The optimized mode assumes that case statement is implemented with "jump table" if all when clauses have trivial immediate values such as Integer. This is true for MRI, but it is known that JRuby 9k and Rubinius are not (yet). OMR preview also seems not to support JIT for opt_case_dispatch instruction.

Hints for Ruby implementation developers

  • This program is purely CPU-intensive. Any improvement of I/O and GC will not help.

  • As said in remarks, this program assumes that the implementation will optimize case statements by "jump-table". Checking each clauses in order will be too slow.

    • Implementation note: In the optimized mode (--opt option), CPU/PPU evaluators consist of one loop with a big case statement dispatching upon the current opcode or clock.
  • The hotspot is PPU#run and CPU#run. The optimized mode replaces them with an automatically generated and optimized source code by using eval.

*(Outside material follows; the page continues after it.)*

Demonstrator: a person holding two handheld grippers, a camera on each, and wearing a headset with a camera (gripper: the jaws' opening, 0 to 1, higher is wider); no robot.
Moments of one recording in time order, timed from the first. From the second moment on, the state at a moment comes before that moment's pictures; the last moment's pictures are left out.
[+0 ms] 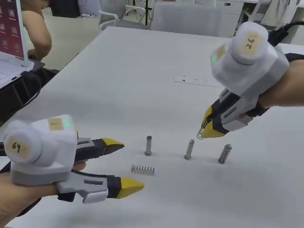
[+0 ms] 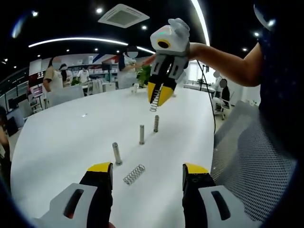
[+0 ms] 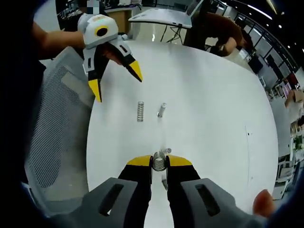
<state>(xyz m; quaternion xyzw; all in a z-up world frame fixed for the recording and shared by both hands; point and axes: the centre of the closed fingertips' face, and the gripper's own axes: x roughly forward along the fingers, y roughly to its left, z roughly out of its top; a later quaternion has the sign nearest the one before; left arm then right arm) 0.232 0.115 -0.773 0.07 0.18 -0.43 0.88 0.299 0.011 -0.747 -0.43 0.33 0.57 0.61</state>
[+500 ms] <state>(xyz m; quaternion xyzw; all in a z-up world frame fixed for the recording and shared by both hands) 0.224 0.126 -0.777 0.07 0.19 -0.42 0.89 0.318 0.022 -0.777 -0.44 0.35 0.57 0.60</state>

    • You can see the generated code with --dump-cpu and --dump-ppu. See also doc/internal.md.
  • The hotspot uses no reflection-like features except send and Method#[].

    • Implementation note: CPU dispatching uses send in the default mode. Memory-mapped I/O is implemented by exploiting polymorphism of Method#[] and Array#[].
  • If you are a MRI developer, you can reduce compile time by using miniruby.

$ git clone https://github.com/ruby/ruby.git
$ cd ruby
$ ./configure
$ make miniruby -j 4
$ ./miniruby /path/to/optcarrot --benchmark /path/to/Lan_Master.nes

How to benchmark

How to use optcarrot as a benchmark

With --benchmark option, Optcarrot works in the headless mode (i.e., no GUI), run a ROM in the first 180 frames, and prints the fps of the last ten frames.

$ /path/to/ruby bin/optcarrot --benchmark examples/Lan_Master.nes
fps: 26.74081335620352
checksum: 59662

By default, Optcarrot depends upon ffi gem. The headless mode has zero dependency: no gems, no external libraries, even no stdlib are required. Unfortunately, you need to use tools/shim.rb due to some incompatibilities between MRI and other implementations.

$ jruby -r ./tools/shim.rb -Ilib bin/optcarrot --benchmark examples/Lan_Master.nes

How to run the full benchmark

This script will build docker images for some Ruby implementations, run a benchmark on them, and create benchmark/bm-latest.csv.

$ ruby tools/run-benchmark.rb all -m all -c 10

Note that it will take a few hours. If you want to specify target, do:

$ ruby tools/run-benchmark.rb ruby24 -m all

If you want to try rubyomr-preview, you need to load its docker image before running the benchmark.